The educator:
- acknowledges children’s emotions and experiences and responds sensitively
- creates a supportive environment with predictable routines and clear expectations
- teaches children strategies for managing their emotions.
Evidence indicates that educators can help children manage their emotions. Based on the evidence we found, educators should:
- explicitly teach children techniques for coping with strong feelings
- relate with children in ways that are warm, calm and predictable, while encouraging increasing independence.
Evidence indicates that this approach is especially positive for children from lower-income families.
A small amount of evidence indicates that educators might also:
- Support children to develop their overall resilience. For example, the educator might offer explicit sessions that teach children to develop ‘habits of mind’. These sessions might focus on trying hard, taking appropriate risks and thinking before acting.
Educators can help children to manage their emotions through co-regulation. This is when educators sensitively support children to regulate their emotions and actions. Co-regulation helps children learn, over time, to regulate their emotions and actions independently.
For example, the educator notices the child’s emotional cues when a tower they are building falls over. The educator responds calmly and sensitively. They might say, ‘I can see you’re getting angry about the tower falling. When I feel angry, I have to stop for a moment. Okay, let’s see if we can find a way to build it higher.’ Through experiences like this, educators help children to recognise their emotions and develop strategies for coping with them.

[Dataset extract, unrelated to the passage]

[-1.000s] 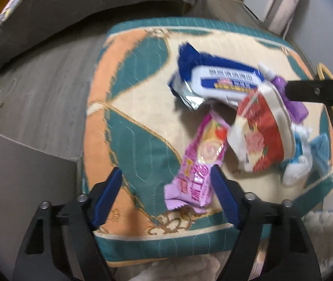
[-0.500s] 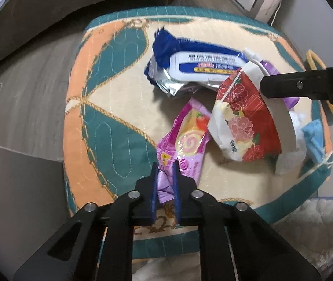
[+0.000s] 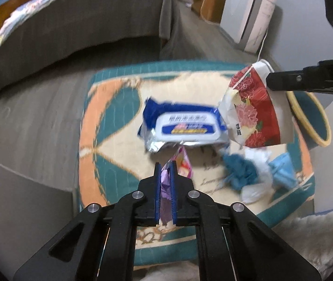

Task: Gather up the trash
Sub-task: 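Grasp the pink snack wrapper with the left tool while the right tool grasps the red floral cup, then carry the pink wrapper and red floral cup to the bin and release both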

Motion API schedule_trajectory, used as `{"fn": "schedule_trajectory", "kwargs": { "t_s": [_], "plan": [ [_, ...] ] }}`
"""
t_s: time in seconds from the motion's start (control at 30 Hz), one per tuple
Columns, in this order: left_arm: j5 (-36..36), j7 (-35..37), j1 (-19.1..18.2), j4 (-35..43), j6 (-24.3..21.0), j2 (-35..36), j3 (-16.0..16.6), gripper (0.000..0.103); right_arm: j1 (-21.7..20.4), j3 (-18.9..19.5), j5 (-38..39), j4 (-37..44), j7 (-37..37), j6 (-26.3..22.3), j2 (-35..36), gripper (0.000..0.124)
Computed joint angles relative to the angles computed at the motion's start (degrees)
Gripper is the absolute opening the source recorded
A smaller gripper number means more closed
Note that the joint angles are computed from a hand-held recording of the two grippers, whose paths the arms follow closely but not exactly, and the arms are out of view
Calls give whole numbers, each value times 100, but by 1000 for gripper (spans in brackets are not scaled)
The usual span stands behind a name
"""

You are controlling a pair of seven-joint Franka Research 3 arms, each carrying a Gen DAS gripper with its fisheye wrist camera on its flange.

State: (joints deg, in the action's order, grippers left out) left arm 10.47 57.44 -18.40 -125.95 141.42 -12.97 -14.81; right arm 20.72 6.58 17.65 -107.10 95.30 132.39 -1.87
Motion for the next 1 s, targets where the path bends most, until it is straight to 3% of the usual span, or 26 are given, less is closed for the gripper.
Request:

In effective programmes, educators modelled positive ways of relating to others. They did this through high-quality interactions with children. Educators also explicitly taught strategies to help children manage their emotions and make sense of their feelings.
Practices they used to do this include:
- Teaching children techniques for coping with strong feelings: the educator teaches children to recognise and name their feelings and develop their emotional awareness. They also teach children to use strategies to calm themselves down. To do this, they might use role play, puppets, routines and stories.
- Using mistakes as learning opportunities: responding calmly when children experience frustration or difficulty and helping them reflect on what to try next. For example, when a child becomes frustrated, the educator models calmness and uses encouraging language to support persistence and problem-solving. As a result, children learn that strong feelings like frustration are manageable and can learn from their mistakes.
- Promoting discussion and conversation about strategies: discussing a strategy after teaching it, so children can use them successfully when needed. For example, the educator might say: ‘do you remember when we learnt about “doing turtle”? We stopped, tucked in like a turtle pulling into its shell and then took a deep breath? When do you think that might help you?’
- Naming and labelling: helping children recognise emotions, sensations and strategies by naming them explicitly. For example, the educator might say, ‘You might feel hot, or notice your heart beating quickly, when you are angry.’
Other practices educators use to deliver this approach include:
- Recalling: using language to describe a previous event or experience. For example, a child comes indoors after playing outside and looks very hot and agitated. The educator anticipates they might find it difficult to manage their feelings. The educator reminds them of the time they got their special box of trains and played alone for a time to calm down.